The expected response consists solely of the lines from the line with "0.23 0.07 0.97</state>" through the last line of the material below, copied exactly.
┌──
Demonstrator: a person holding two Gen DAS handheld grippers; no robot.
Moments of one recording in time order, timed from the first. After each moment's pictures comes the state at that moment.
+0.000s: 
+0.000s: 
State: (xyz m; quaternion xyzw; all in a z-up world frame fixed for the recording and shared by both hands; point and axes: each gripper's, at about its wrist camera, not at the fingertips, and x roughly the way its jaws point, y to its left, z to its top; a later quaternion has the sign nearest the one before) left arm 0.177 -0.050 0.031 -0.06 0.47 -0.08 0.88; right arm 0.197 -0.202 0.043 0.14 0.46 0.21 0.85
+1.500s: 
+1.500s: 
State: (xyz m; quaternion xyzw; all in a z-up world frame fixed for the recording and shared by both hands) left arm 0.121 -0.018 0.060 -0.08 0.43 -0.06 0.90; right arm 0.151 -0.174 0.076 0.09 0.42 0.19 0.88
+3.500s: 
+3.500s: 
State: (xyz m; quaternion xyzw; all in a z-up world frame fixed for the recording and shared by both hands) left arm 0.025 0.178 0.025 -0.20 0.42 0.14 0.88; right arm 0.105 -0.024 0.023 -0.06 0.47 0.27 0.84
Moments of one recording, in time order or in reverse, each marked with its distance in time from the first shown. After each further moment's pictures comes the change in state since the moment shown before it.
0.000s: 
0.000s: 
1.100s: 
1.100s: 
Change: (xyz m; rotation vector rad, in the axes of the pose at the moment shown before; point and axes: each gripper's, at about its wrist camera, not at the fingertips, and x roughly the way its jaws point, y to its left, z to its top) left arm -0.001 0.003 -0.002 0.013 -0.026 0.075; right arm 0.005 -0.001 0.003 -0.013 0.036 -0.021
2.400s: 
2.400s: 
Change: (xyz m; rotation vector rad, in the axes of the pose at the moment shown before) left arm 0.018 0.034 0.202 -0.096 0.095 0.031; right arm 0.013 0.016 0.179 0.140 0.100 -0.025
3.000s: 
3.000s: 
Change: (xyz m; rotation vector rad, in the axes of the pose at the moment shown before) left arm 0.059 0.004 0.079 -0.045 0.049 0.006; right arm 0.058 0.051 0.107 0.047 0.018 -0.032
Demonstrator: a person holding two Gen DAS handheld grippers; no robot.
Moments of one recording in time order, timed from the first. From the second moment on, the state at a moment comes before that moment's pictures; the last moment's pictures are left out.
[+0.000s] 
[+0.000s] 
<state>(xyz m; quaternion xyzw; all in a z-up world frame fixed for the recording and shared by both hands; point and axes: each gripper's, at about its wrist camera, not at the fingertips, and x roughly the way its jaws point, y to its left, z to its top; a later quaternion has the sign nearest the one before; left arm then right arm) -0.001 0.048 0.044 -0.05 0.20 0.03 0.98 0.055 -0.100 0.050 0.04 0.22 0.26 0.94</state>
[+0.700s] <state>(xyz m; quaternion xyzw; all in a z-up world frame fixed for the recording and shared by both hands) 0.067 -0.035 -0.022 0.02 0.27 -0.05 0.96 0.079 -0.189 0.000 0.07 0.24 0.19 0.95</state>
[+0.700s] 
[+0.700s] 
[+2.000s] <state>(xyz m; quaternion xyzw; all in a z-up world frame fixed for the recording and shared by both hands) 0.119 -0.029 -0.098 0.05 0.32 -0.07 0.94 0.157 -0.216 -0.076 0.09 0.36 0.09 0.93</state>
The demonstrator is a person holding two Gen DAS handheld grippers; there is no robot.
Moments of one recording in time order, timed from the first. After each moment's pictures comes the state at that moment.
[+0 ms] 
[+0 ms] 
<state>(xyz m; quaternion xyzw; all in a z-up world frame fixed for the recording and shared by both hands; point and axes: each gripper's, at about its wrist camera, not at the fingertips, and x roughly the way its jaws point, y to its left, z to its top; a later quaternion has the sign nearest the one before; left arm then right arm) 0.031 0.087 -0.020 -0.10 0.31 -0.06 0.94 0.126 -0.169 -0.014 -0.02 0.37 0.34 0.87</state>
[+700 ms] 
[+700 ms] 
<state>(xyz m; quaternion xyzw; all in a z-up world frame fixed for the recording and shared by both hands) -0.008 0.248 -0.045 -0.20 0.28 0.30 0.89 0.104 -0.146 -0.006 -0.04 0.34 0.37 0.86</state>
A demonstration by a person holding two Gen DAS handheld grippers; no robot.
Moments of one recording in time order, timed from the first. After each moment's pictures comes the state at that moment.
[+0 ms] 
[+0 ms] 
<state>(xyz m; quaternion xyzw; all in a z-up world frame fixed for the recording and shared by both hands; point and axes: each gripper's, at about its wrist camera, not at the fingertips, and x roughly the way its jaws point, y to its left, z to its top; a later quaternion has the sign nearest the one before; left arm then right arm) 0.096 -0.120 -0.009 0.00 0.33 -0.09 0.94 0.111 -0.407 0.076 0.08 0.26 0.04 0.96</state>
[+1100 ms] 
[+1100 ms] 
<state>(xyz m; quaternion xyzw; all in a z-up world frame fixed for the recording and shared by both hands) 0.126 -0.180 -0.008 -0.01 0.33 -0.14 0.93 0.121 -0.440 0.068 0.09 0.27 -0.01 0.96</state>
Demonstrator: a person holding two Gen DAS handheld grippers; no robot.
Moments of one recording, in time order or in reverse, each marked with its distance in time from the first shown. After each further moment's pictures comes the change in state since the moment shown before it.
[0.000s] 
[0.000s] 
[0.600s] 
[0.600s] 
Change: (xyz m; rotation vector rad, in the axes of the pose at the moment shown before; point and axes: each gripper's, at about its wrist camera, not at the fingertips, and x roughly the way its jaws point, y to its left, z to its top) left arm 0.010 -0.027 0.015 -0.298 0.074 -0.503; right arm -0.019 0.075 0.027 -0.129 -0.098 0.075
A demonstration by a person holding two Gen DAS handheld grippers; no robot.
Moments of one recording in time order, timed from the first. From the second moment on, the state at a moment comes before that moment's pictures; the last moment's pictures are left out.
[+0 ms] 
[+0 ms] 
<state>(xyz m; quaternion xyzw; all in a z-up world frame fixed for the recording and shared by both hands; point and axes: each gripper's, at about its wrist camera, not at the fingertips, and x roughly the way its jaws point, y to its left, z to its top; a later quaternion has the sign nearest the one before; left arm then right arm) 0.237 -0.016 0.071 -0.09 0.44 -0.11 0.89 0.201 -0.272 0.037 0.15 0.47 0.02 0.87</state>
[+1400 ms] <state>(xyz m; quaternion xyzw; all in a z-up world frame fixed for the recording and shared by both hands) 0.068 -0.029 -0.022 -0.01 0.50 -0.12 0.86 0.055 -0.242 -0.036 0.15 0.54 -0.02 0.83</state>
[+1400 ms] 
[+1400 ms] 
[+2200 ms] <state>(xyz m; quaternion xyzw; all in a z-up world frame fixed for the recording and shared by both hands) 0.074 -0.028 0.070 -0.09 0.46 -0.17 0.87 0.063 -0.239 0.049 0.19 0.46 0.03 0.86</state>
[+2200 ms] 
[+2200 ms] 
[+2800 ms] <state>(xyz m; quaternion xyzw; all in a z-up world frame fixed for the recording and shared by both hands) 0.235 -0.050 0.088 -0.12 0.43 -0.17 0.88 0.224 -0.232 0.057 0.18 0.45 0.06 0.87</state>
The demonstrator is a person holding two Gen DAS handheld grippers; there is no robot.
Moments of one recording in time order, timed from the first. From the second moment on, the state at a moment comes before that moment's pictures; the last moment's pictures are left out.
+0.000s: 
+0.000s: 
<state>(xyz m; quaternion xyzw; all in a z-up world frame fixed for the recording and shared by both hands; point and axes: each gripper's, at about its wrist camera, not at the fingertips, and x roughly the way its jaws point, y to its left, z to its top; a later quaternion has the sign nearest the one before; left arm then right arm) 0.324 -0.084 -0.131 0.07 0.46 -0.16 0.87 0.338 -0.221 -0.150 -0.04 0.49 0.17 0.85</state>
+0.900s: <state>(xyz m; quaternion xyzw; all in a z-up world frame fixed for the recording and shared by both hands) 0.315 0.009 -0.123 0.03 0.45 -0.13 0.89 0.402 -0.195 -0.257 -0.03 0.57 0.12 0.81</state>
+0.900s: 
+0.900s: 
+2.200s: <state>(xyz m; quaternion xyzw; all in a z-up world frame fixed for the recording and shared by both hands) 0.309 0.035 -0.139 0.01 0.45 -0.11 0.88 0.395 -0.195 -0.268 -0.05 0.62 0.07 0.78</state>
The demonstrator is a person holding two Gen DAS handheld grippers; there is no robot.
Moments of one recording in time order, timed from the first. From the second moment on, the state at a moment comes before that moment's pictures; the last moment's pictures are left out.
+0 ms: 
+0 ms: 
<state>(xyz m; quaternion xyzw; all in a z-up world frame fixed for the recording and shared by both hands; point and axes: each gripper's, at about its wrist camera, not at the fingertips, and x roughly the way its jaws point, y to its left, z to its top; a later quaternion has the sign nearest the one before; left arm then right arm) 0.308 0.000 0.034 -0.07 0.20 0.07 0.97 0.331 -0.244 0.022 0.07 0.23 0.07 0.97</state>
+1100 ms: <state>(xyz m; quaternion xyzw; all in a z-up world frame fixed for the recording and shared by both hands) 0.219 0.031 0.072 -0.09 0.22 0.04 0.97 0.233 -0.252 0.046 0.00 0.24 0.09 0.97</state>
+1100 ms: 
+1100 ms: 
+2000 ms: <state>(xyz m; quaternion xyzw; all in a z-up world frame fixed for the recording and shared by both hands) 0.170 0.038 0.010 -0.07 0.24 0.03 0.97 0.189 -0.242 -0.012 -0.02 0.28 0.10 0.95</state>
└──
Response below:
<state>(xyz m; quaternion xyzw; all in a z-up world frame fixed for the recording and shared by both hands; point and axes: each gripper's, at about its wrist camera, not at the fingertips, and x roughly the way its jaws point, y to its left, z to its top; a later quaternion has the sign nearest the one before; left arm then right arm) 0.308 0.000 0.034 -0.07 0.20 0.07 0.97 0.331 -0.244 0.022 0.07 0.23 0.07 0.97</state>
+1100 ms: <state>(xyz m; quaternion xyzw; all in a z-up world frame fixed for the recording and shared by both hands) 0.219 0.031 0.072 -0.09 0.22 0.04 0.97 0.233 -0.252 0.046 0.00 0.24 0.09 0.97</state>
+1100 ms: 
+1100 ms: 
+2000 ms: <state>(xyz m; quaternion xyzw; all in a z-up world frame fixed for the recording and shared by both hands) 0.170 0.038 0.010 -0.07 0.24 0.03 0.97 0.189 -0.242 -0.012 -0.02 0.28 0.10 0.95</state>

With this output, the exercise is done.